Hiring gamers to fulfil your player support roles can help immensely — especially if they play the game they’re supporting. They know who’s playing and how to help better than those who don’t.
If you’re interested in humanizing your player experience, specialized support may be the key to combatting toxicity personally.
Player support contributes massively to player satisfaction. In cases like this, it’s worth putting yourself in your players’ shoes. Where would you turn if you’re playing a game you love and run into players who harass you? You’d turn to support.
Having a team of gamers involved in your player support is almost essential. For true customer satisfaction, customers like to be heard. The same is true for player satisfaction, and if your players get to talk to somebody who understands their issues, they’ll feel immediately understood.
So if the key to combatting toxicity could lie in your specialized player support, what can you do to amp it up?
One of the biggest proponents of toxicity in online gaming is anonymity. Many players feel they can say whatever they like without repercussions. However, monitoring text-based chats is far easier than voice chat, and asking people to provide proof is easy.
✔️ Let players know they can submit screenshots of harassment, then investigate. Instilling short-term bans will deter more people from doing it.
Many players feel their reports go unnoticed, and this isn’t your fault, nor is it theirs. But ensuring every player’s voice is heard is complex, with so many messages to sift through. It would help if you empowered your support team to take as many reports as they can seriously. Otherwise, your players might stop playing.
✔️ Encourage your player support team to investigate reports of harassment to ensure your players feel heard.
Game masters are an old institution, but they’re still a great way of connecting to your player base. As well as helping those who are having a difficult time with parts of the game, they may be present to witness and report toxic behavior.
✔️ Implement game masters to monitor in-game behavior and report any harassment they witness.
Ticket flagging should already be part of your support system. Even so, it’s worth including a flag for harassment. Ticket flagging helps specific tickets reach the right people, so those helping with technical issues, for example, will go to technical support. Similarly, tickets flagged with in-game behavior will reach those who can investigate the reports thoroughly.
✔️ Dedicate a subset of your support team to handle harassment-related tickets. In doing so, these reports won’t get swallowed by others, and your team can deal with them accordingly.
As per Unity’s Toxicity in Multiplayer Games report, 44% of multiplayer gamers think players who exhibit toxic behaviour should be suspended. While using player support to curb this behaviour is more antidote than cure, it can go a long way.

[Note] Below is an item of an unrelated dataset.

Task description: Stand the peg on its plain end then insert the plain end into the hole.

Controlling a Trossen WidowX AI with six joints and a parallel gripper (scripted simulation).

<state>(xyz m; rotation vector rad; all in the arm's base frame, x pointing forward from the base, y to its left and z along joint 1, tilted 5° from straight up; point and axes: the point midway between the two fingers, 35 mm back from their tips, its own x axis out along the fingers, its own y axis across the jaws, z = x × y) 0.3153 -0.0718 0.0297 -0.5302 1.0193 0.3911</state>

First, you have to figure out why your players are displaying such behaviour in the first place. Doing so starts with your community and building the foundations for a healthy gaming experience directly into the game — including your player support. In proactively considering the gaming community before your game’s release, you’ll already have a stable position to deal with issues later.
And supporting your players with expert player support is a good starting point.